■ **PROBLEM STATEMENT**
Would you please retype, exactly, the lines of the listing below between the line with "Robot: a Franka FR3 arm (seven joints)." and the line with "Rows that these", inclusive?

■ **MATERIAL FOR THIS TASK**
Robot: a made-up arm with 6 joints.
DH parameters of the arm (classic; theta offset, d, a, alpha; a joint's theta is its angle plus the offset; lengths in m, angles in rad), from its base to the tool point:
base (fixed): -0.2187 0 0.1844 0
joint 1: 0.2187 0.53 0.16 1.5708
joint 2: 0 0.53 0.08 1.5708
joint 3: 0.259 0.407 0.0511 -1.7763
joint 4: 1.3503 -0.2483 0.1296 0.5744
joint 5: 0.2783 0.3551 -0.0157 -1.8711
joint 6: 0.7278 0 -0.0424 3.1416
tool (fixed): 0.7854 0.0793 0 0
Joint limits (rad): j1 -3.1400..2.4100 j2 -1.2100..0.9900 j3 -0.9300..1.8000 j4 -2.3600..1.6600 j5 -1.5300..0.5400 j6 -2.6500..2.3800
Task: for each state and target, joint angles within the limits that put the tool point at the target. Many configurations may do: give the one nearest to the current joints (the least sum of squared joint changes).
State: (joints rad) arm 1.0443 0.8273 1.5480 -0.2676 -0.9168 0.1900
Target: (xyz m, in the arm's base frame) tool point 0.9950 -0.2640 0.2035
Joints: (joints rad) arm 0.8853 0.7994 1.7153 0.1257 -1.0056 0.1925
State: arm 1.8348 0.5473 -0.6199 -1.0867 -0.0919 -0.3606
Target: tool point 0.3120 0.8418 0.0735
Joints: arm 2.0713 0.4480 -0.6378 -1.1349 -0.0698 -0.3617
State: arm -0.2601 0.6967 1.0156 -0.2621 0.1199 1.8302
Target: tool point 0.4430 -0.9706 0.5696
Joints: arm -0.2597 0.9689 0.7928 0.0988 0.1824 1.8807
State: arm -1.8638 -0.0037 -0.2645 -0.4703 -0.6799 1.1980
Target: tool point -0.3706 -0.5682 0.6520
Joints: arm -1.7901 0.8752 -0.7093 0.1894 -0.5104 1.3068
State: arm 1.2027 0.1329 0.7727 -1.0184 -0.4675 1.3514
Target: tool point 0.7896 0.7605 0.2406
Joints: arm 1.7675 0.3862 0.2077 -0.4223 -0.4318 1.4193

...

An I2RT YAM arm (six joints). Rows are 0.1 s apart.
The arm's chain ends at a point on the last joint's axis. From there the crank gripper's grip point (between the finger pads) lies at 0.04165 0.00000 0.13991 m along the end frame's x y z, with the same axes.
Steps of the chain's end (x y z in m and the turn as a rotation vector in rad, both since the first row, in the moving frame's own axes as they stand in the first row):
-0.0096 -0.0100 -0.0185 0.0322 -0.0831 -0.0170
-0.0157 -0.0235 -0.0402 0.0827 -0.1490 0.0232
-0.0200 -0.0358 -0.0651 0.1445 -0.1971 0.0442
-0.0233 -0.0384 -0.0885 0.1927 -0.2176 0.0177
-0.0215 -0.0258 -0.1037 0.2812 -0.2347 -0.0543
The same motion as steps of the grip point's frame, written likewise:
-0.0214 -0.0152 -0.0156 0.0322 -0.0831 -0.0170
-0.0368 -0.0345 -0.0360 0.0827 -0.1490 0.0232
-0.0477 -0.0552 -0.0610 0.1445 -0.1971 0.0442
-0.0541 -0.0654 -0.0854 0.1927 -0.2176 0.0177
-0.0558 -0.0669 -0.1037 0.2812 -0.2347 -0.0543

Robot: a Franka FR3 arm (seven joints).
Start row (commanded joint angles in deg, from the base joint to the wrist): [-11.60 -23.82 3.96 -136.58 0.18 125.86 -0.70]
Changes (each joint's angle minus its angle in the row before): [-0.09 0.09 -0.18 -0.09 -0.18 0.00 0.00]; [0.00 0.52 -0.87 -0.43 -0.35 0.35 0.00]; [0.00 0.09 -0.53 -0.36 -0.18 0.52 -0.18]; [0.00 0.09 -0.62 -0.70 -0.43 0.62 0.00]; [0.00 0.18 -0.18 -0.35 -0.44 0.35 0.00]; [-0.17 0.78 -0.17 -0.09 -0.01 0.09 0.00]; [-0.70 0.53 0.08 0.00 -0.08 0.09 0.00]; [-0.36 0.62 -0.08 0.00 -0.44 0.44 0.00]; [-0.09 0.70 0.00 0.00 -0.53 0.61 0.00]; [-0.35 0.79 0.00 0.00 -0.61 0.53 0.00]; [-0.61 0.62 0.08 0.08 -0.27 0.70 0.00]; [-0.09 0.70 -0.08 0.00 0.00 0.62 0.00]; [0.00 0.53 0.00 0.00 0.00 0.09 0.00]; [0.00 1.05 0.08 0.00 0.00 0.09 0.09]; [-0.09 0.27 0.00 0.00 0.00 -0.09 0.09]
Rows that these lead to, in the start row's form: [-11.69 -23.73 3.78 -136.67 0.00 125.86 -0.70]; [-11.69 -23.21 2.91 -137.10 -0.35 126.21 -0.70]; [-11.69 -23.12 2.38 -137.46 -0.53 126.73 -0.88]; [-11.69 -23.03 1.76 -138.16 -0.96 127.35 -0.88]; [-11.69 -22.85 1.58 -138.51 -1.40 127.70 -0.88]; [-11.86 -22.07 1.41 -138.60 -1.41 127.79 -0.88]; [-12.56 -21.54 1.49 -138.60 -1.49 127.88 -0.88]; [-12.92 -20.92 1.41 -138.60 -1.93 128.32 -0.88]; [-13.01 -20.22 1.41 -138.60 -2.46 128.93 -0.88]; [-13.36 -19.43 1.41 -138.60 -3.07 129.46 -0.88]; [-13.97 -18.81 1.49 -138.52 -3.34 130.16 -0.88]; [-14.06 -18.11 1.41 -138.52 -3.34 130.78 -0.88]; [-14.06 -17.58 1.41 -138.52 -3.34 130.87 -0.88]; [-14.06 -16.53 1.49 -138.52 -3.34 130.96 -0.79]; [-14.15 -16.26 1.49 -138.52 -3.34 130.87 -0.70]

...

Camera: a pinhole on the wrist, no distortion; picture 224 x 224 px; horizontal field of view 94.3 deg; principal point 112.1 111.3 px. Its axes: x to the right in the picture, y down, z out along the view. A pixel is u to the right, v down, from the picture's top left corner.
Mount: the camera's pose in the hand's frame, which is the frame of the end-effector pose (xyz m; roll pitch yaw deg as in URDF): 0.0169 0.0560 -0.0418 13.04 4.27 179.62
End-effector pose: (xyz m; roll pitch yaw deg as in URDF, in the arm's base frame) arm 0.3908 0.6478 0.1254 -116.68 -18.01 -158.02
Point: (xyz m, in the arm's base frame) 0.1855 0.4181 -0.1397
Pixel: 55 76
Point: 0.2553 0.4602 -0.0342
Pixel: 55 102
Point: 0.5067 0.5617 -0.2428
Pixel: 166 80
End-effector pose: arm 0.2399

■ **SOLUTION TO THE EXERCISE**
Robot: a Franka FR3 arm (seven joints).
Start row (commanded joint angles in deg, from the base joint to the wrist): [-11.60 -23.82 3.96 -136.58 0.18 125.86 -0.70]
Changes (each joint's angle minus its angle in the row before): [-0.09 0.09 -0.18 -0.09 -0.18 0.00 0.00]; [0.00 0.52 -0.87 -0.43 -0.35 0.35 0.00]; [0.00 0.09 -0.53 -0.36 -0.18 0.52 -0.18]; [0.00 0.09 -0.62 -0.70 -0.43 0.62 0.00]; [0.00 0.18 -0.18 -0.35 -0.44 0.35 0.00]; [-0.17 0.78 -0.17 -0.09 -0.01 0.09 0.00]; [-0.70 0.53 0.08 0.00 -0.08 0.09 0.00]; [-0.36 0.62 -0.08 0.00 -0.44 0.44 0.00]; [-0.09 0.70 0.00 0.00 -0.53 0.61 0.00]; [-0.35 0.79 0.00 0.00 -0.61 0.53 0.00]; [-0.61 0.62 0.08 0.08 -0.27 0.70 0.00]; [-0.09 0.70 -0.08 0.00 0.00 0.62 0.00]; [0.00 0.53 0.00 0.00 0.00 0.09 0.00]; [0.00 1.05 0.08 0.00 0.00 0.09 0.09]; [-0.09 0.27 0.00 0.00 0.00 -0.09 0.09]
Rows that these lead to, in the start row's form: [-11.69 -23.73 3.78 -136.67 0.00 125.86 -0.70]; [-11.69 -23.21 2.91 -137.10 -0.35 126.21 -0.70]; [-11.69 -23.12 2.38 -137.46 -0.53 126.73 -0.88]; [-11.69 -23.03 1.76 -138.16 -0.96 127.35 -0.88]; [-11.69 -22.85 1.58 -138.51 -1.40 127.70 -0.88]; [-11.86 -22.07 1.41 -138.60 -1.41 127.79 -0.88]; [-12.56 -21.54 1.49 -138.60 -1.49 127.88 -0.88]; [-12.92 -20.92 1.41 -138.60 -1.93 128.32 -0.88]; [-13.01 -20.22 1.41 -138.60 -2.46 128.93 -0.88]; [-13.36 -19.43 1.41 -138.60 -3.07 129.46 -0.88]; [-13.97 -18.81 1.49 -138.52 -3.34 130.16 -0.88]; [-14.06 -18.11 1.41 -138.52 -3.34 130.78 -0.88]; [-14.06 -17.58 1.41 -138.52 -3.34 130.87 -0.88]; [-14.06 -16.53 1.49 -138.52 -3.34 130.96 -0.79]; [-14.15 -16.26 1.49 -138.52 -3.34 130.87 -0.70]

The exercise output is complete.